The following is an example of model files saved after training:

```bash
checkpoint_lenet-1_1875.ckpt
```

In the preceding information:  
`checkpoint_lenet-1_1875.ckpt`: saved model parameter file. The following refers to saved files as well. The file name format is checkpoint_{network name}-{epoch No.}_{step No.}.ckpt.

## Validating the Model

After get the model file, we verify the generalization ability of the model.


```python
from mindspore.train.serialization import load_checkpoint, load_param_into_net

def test_net(args,network,model,mnist_path):
    """define the evaluation method"""
    print("============== Starting Testing ==============")
    #load the saved model for evaluation
    param_dict = load_checkpoint("checkpoint_lenet-1_1875.ckpt")
    #load parameter to the network
    load_param_into_net(network, param_dict)
    #load testing dataset
    ds_eval = create_dataset(os.path.join(mnist_path, "test")) # test
    acc = model.eval(ds_eval, dataset_sink_mode=False)
    print("============== Accuracy:{} ==============".format(acc))

if __name__ == "__main__":
    ...
    test_net(args, network, model, mnist_path)
```

In the preceding information:   
`load_checkpoint()`: This API is used to load the CheckPoint model parameter file and return a parameter dictionary.  
`checkpoint_lenet-3_1404.ckpt`: name of the saved CheckPoint model file.  
`load_param_into_net`: This API is used to load parameters to the network.


Run the script using the following command:
```
python lenet.py --device_target=CPU
```
In the preceding information: 
`Lenet.

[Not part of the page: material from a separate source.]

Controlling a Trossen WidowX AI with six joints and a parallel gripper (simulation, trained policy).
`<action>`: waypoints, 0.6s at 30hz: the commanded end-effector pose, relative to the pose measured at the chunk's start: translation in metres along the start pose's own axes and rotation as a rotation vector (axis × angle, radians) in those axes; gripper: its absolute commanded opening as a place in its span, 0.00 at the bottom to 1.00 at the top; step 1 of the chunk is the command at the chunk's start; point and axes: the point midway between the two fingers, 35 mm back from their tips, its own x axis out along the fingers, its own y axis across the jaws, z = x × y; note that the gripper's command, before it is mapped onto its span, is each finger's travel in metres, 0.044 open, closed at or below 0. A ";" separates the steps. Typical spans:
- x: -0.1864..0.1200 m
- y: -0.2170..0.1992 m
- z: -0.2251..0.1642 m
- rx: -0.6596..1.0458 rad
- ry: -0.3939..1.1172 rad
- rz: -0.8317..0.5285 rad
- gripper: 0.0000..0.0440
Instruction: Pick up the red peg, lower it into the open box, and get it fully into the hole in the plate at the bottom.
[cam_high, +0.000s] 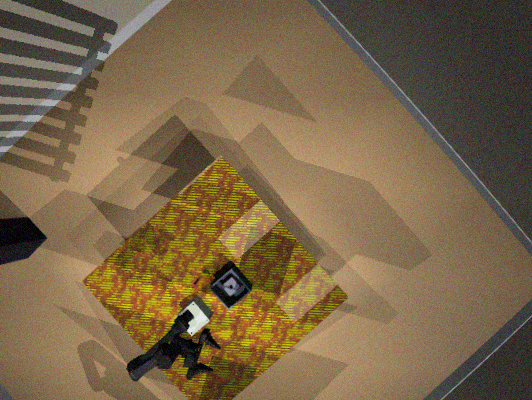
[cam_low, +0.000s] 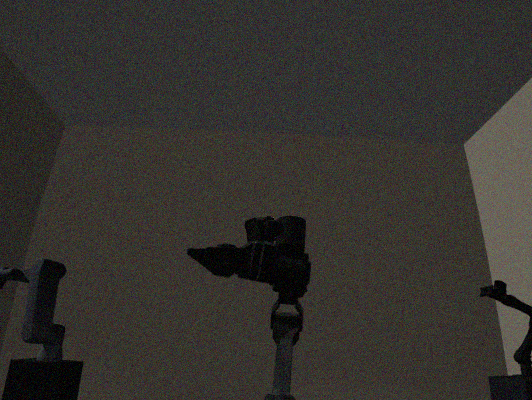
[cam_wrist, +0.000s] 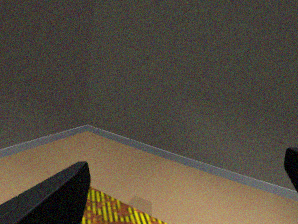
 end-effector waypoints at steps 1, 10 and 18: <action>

Py`: the script file you wrote.
`--device_target CPU`: Specify the hardware platform.The parameters are 'CPU', 'GPU' or 'Ascend'.

Command output similar to the following is displayed:

```
============== Starting Testing ==============
============== Accuracy:{'Accuracy': 0.9742588141025641} ==============
```

The model accuracy data is displayed in the output content. In the example, the accuracy reaches 97.4%, indicating a good model quality.